Section 9.    Miscellaneous Provisions.

(a)     Notice. Any notice required by the terms of this Agreement shall be given in writing and shall be deemed effective upon personal delivery or upon deposit with the United States Postal Service, by registered or certified mail, with postage and fees prepaid. Notice shall be addressed to the Company at its principal executive office and to the Grantee at the address that he or she most recently provided in writing to the Company.

(b)     Securities Laws. Upon the acquisition of any Shares pursuant to payment in respect of vesting of Restricted Stock Units, the Grantee shall make or enter into such written representations, warranties and agreements as the Committee may reasonably request in order to comply with applicable securities laws or with this Agreement.

(c)     Choice of Law. THIS AGREEMENT SHALL BE GOVERNED BY, AND CONSTRUED IN ACCORDANCE WITH, THE LAWS OF THE STATE OF DELAWARE, EXCLUDING ANY CONFLICTS OR CHOICE OF LAW RULE OR PRINCIPLE THAT MIGHT OTHERWISE REFER CONSTRUCTION OR INTERPRETATION OF THIS AGREEMENT TO THE SUBSTANTIVE LAW OF ANOTHER JURISDICTION.

(d)     Modification or Amendment. This Agreement may only be modified or amended by written agreement executed by the parties hereto; provided, however, that the adjustments permitted pursuant to Section 19 and 21(b) of the Plan or as required by any applicable law may be made without such written agreement.

(e)     Severability. In the event any provision of this Agreement shall be held illegal or invalid for any reason, the illegality or invalidity shall not affect the remaining provisions of this Agreement, and this Agreement shall be construed and enforced as if such illegal or invalid provision had not been included.

(f)     Counterparts. This Agreement may be executed in two or more counterparts each of which shall be deemed an original, but all of which together shall constitute one and the same instrument.

(g)     References to Plan. All references to the Plan shall be deemed references to the Plan as may be amended.

(h)     Headings. The captions used in this Agreement are inserted for convenience and shall not be deemed a part of this Agreement for construction or interpretation.
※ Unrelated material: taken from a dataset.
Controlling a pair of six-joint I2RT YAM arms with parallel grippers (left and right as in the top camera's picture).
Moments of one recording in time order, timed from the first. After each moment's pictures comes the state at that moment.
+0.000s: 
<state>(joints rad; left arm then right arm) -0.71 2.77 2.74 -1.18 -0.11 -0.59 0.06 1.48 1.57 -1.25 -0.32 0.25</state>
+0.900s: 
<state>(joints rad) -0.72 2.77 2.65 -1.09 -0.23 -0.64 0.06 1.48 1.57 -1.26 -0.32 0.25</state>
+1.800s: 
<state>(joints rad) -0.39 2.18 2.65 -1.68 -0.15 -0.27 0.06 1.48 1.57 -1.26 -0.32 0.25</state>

(i)     Interpretation. Any dispute regarding the interpretation of this Agreement shall be submitted by the Grantee or by the Company forthwith to the Board or the Committee, which shall review such dispute at its next regular meeting. The resolution of such dispute by the Committee shall be final and binding on all persons.

(j)    Section 409A Compliance. The intent of the parties is that payments in respect of vested Restricted Stock Units be exempt from Section 409A of the Code as “short-term deferrals,” and this Agreement and the Notice of Restricted Stock Unit Award shall be interpreted and administered accordingly.